Readiness vs Liveness

# Liveness: is the app alive?
livenessProbe:
  httpGet:
    path: /health/live
    port: 8080
  initialDelaySeconds: 30
  periodSeconds: 10

# Readiness: can the app receive traffic?
readinessProbe:
  httpGet:
    path: /health/ready
    port: 8080
  initialDelaySeconds: 5
  periodSeconds: 5

Common mistake:

# ❌ Readiness probe too heavy
readinessProbe:
  httpGet:
    path: /health  # Checks DB, cache, external APIs
  periodSeconds: 1  # Every second!
# = DDoS yourself

# ✅ Light readiness with adequate frequency
readinessProbe:
  httpGet:
    path: /health/ready  # Basic check
  periodSeconds: 5

Graceful Shutdown

spec:
  terminationGracePeriodSeconds: 30
  containers:
  - name: app
    lifecycle:
      preStop:
        exec:
          command: ["/bin/sh", "-c", "sleep 5"]

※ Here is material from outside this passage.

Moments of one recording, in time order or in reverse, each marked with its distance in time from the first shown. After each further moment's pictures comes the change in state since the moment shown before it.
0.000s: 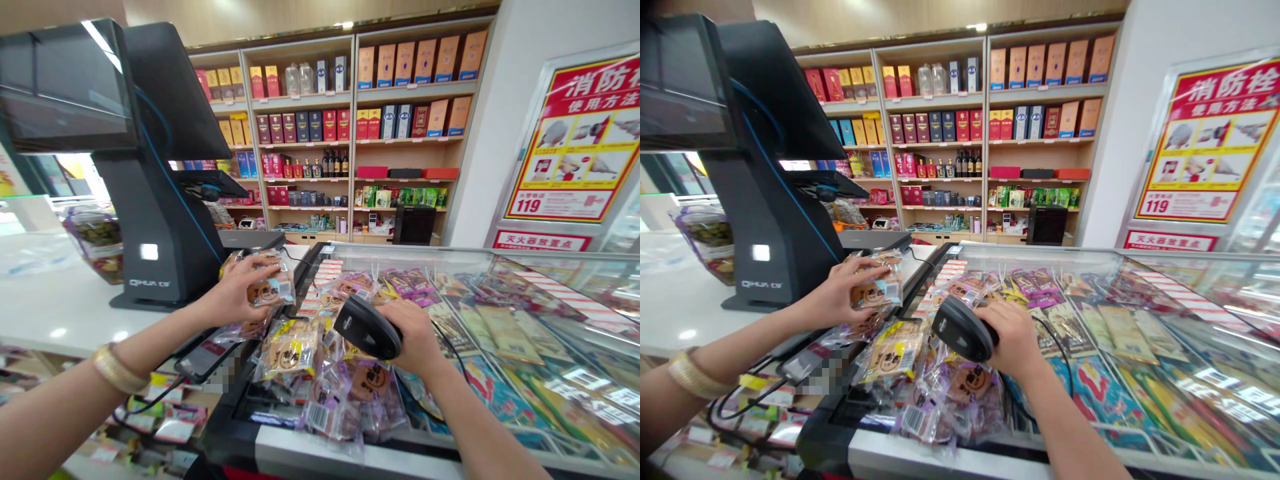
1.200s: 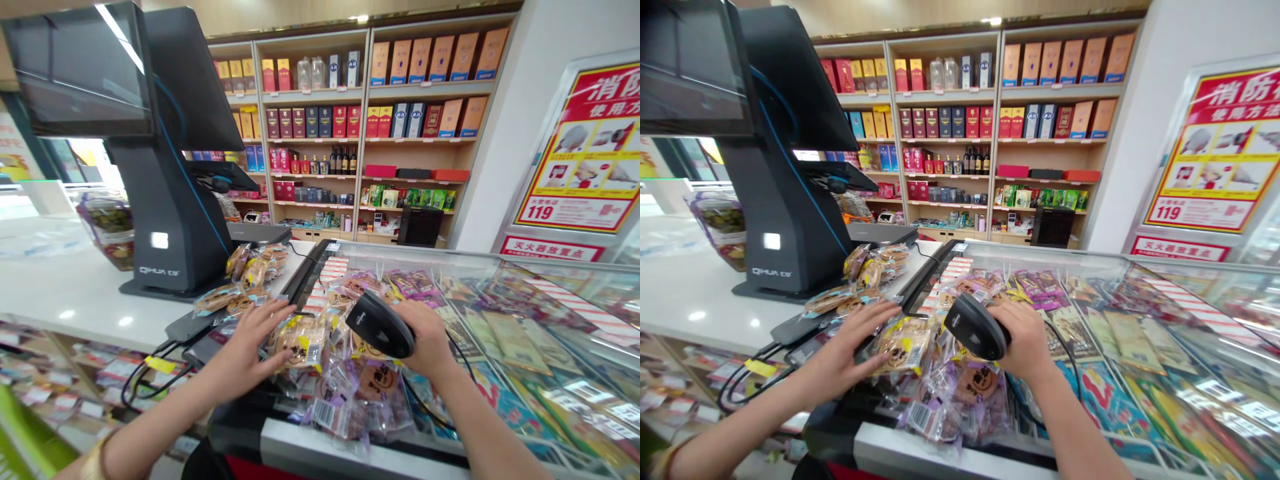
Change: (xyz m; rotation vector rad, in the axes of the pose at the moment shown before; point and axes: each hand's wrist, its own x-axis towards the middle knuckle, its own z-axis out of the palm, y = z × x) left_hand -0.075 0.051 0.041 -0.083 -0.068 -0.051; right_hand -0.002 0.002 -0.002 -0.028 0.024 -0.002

// Application must handle SIGTERM
process.on('SIGTERM', async () => {
  console.log('Received SIGTERM, shutting down gracefully');
  await server.close();
  await db.close();
  process.exit(0);
});

Optimized Docker Image

Multi-stage build

# Build stage
FROM node:18 AS builder
WORKDIR /app
COPY package*.json ./
RUN npm ci --only=production

# Runtime stage
FROM node:18-slim
WORKDIR /app
COPY --from=builder /app/node_modules ./node_modules
COPY . .
USER node
CMD ["node", "server.js"]

Base image

# ❌ Heavy image
FROM ubuntu:22.04  # ~77MB

# ✅ Optimized image
FROM alpine:3.18   # ~7MB

# ✅ Distroless (even smaller, more secure)
FROM gcr.io/distroless/nodejs:18  # ~40MB, no shell

Startup time

Large image (500MB):      pull = 30-60s
Optimized image (50MB):   pull = 3-6s

Performance Monitoring

Essential metrics

# Container-level
- container_cpu_usage_seconds_total
- container_memory_usage_bytes
- container_network_receive_bytes_total
- container_fs_reads_bytes_total

# Application-level
- http_request_duration_seconds
- http_requests_total
- process_resident_memory_bytes

Minimum dashboard

1. CPU Usage vs Request vs Limit
2. Memory Usage vs Request vs Limit
3. CPU Throttling
4. Pod Restarts
5. Network I/O
6. Disk I/O

Conclusion

Performance in containers depends on:

1. Correct resources: requests and limits based on real data
2. Avoid throttling: CPU throttling destroys latency
3. Memory with headroom: OOM kills cause instability
4. Optimized network: DNS, connection pools, conscious service mesh
5. Lean images: fewer layers, smaller size, fast startup

Before blaming the container:

1. Check for CPU throttling
2. Confirm there are no OOM kills
3. Analyze network metrics
4. Compare with baseline outside the container

A container is a tool, not a villain. Poor container performance is usually poor performance amplified.